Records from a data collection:
-- Opening Marker --

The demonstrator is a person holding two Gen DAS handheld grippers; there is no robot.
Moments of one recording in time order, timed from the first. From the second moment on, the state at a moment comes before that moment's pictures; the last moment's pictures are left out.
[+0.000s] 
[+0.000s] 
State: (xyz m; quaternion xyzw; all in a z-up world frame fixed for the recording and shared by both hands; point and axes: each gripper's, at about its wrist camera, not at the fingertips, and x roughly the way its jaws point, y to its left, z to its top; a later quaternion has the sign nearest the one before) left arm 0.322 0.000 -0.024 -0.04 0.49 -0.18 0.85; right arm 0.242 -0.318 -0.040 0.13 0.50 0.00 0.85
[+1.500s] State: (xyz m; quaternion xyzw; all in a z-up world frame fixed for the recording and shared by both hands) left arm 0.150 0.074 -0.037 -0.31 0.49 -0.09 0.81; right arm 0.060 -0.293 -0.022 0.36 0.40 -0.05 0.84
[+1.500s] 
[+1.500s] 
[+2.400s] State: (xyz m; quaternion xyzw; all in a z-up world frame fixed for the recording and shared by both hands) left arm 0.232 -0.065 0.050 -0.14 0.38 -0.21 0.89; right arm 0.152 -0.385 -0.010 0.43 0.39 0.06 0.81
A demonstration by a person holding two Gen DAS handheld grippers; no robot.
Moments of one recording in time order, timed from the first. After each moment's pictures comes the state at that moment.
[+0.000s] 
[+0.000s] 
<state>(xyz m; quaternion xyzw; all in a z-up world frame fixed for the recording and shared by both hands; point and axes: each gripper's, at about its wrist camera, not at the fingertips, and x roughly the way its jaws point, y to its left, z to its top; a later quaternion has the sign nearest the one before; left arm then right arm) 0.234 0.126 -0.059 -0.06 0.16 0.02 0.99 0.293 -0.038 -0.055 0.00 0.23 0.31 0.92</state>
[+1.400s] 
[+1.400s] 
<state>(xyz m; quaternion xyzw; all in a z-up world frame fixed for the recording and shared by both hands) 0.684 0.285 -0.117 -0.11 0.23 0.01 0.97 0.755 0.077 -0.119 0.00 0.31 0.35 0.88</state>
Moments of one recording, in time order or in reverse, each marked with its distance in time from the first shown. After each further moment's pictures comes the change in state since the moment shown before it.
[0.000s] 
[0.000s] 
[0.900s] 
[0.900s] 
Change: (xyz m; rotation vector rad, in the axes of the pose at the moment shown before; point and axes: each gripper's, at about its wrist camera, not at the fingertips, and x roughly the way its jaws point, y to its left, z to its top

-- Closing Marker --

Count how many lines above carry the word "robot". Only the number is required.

2